I think you’re way overrating OpenAI though—in particular, Anthropic’s early employees/founders include more than half of the GPT-3 first authors!! I think the company has become much more oriented around massive distributed LLM training runs in the last few years though, so maybe your inference that people would gain those skills is more reasonable now.
Fwiw, my read is that a lot of “must have an ML PhD” requirements are gatekeeping nonsense. I think you learn useful skills doing a PhD in ML, and I think you learn some skills doing a non-ML PhD (but much less that’s relevant, though physics PhDs are probably notably more relevant than maths). But also that eg academia can be pretty terrible for teaching you skills like ML engineering and software engineering, lots of work in academia is pretty irrelevant in the world of the bitter lesson, and lots of PhDs have terrible mentorship.
I care about people having skills, but think that a PhD is only an OK proxy for them, and would broadly respect the skills of someone who worked at one of the top AI labs for four years straight out of undergrad notably more than someone straight out of a PhD program
I particularly think that in interpretability, lots of standard ML experience isn’t that helpful, and can actively teach bad research taste and focus on pretty unhelpful problems
(I do think that Redwood should prioritise “hiring people with ML experience” more, fwiw, though I hold this opinion much more strongly around their adversarial training work than their interp work)
I completely agree.
I’ve worked in ML engineering and research for over 5 years at two companies, I have a PhD (though not in ML), and I’ve interviewed many candidates for ML engineering roles.
If I’m reviewing a resume and I see someone has just graduated from a PhD program (and does not have other job experience), my first thoughts are
This person might have domain experience that would be valuable in the role, but that’s not a given.
This person probably knows how to do lit searches, ingest information from an academic paper at a glance, etc., which are definitely valuable skills.
This person’s coding experience might consist only of low-quality, write-once-read-never rush jobs written to produce data/figures for a paper and discarded once the paper is complete.
More generally, this person might or might not adapt well to a non-academic environment.
I’ve never interviewed a candidate with 4 years at OpenAI on their resume, but if I had, my very first thoughts would involve things like
OpenAI might be the most accomplished AI capabilities lab in the world.
I’m interviewing for an engineering role, and OpenAI is specifically famous for moving capabilities forward through feats of software engineering (by pushing the frontier of huge distributed training runs) as opposed to just having novel ideas.
Anthropic’s success at training huge models, and doing extensive novel research on them, is an indication of what former OpenAI engineers can achieve outside of OpenAI in a short amount of time.
OpenAI is not a huge organization, so I can trust that most people there are contributing a lot, i.e.

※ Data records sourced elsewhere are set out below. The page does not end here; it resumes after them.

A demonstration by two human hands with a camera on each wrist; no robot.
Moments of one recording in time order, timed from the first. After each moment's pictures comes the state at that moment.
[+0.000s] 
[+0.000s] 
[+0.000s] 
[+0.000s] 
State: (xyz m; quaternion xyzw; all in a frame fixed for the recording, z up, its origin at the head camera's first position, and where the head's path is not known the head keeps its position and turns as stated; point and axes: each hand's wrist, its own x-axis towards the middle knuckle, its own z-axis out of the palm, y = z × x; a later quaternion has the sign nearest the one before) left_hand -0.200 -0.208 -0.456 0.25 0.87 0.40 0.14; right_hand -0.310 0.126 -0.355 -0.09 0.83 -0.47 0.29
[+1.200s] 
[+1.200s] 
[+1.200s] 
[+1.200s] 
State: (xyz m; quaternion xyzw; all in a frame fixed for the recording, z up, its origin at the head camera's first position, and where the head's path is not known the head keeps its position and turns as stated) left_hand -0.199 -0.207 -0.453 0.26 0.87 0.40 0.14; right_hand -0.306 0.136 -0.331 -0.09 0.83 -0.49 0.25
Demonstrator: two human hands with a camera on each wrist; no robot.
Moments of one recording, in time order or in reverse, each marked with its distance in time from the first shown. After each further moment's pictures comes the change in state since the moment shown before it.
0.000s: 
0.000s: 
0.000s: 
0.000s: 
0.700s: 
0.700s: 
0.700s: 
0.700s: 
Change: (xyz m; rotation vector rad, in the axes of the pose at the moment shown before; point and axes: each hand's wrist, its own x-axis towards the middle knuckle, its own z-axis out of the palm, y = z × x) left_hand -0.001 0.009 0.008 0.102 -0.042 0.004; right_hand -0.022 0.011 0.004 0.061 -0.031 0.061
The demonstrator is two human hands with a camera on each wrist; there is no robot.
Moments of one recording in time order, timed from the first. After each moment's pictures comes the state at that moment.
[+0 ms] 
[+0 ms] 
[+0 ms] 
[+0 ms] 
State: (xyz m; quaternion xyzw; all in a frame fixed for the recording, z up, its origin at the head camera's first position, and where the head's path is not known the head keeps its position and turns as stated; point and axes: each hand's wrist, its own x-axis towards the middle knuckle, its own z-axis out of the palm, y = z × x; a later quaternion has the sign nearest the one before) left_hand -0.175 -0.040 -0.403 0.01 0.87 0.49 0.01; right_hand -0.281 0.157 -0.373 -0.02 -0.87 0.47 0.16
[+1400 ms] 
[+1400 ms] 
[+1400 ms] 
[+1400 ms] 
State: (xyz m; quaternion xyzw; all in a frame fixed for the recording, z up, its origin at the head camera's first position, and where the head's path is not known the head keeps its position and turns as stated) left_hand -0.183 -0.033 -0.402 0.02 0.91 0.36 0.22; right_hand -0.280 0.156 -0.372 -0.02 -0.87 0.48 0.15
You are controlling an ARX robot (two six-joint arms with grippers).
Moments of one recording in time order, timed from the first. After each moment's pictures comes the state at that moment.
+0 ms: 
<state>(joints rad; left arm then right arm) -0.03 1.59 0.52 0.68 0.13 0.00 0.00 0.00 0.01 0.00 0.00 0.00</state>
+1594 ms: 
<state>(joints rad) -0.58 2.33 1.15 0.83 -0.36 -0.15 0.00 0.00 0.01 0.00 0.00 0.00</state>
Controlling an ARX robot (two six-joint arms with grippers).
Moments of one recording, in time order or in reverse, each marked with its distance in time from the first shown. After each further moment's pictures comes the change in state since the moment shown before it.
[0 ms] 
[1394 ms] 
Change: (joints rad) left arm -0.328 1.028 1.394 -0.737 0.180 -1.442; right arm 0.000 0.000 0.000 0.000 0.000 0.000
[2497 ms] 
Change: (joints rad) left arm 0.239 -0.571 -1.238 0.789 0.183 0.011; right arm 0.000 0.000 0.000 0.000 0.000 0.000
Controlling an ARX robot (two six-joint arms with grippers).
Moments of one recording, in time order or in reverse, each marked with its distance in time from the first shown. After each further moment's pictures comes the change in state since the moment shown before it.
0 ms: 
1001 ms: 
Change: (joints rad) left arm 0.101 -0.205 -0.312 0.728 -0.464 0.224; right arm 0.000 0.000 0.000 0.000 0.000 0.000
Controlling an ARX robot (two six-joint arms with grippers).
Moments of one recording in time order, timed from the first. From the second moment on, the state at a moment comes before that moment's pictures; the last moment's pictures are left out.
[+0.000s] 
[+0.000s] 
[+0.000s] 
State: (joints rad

I can generalize from the above points to this person’s level of ability.
I dunno, I might be overrating OpenAI here?
But I think the comment in the post at least requires some elaboration, beyond just saying “many places have a PhD requirement.” That’s an easy way to filter candidates, but it doesn’t mean people in the field literally think that PhD work is fundamentally superior to (and non-fungible with) all other forms of job experience.
I agree re PhD skillsets (though think that some fraction of people gain a lot of high value skills during a PhD, esp re research taste and agenda settings).
I think you’re way overrating OpenAI though—in particular, Anthropic’s early employees/founders include more than half of the GPT-3 first authors!! I think the company has become much more oriented around massive distributed LLM training runs in the last few years though, so maybe your inference that people would gain those skills is more reasonable now.